WHAT THE TASK REQUIRES =>
Entries follow. Return each line that contains the word "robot".

EXERCISE MATERIAL =>
▼
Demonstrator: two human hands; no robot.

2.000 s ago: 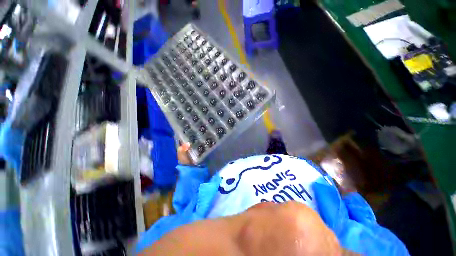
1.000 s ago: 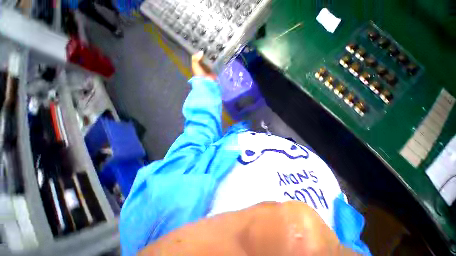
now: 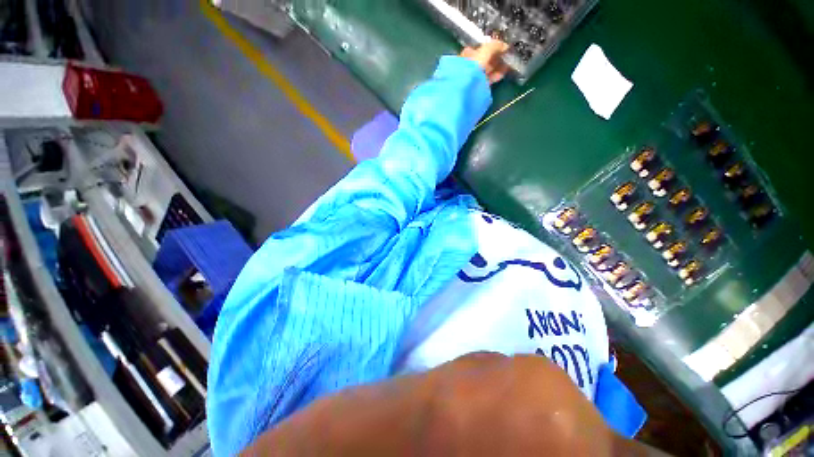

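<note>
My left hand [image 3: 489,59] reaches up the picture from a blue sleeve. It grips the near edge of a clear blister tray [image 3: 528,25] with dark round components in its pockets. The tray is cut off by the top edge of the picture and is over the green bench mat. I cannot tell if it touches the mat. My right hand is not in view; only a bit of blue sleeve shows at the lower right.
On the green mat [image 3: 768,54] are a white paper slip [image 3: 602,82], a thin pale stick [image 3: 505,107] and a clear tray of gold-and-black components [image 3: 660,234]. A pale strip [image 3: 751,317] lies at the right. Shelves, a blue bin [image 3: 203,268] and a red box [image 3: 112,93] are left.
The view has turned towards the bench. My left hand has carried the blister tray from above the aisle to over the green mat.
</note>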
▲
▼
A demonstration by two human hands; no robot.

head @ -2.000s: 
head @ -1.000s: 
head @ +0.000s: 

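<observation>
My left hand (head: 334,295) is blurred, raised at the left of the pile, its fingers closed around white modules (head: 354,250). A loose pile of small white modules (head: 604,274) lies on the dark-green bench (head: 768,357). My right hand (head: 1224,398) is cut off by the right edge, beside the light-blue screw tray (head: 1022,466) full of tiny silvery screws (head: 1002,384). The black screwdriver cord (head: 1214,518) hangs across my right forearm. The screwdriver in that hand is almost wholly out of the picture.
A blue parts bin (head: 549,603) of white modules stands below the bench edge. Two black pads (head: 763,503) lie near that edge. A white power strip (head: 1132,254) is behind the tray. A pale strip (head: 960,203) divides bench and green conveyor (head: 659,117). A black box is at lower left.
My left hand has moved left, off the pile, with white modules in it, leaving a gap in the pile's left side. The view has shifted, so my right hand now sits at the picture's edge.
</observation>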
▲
TASK OUTPUT =>
Demonstrator: two human hands; no robot.
A demonstration by two human hands; no robot.

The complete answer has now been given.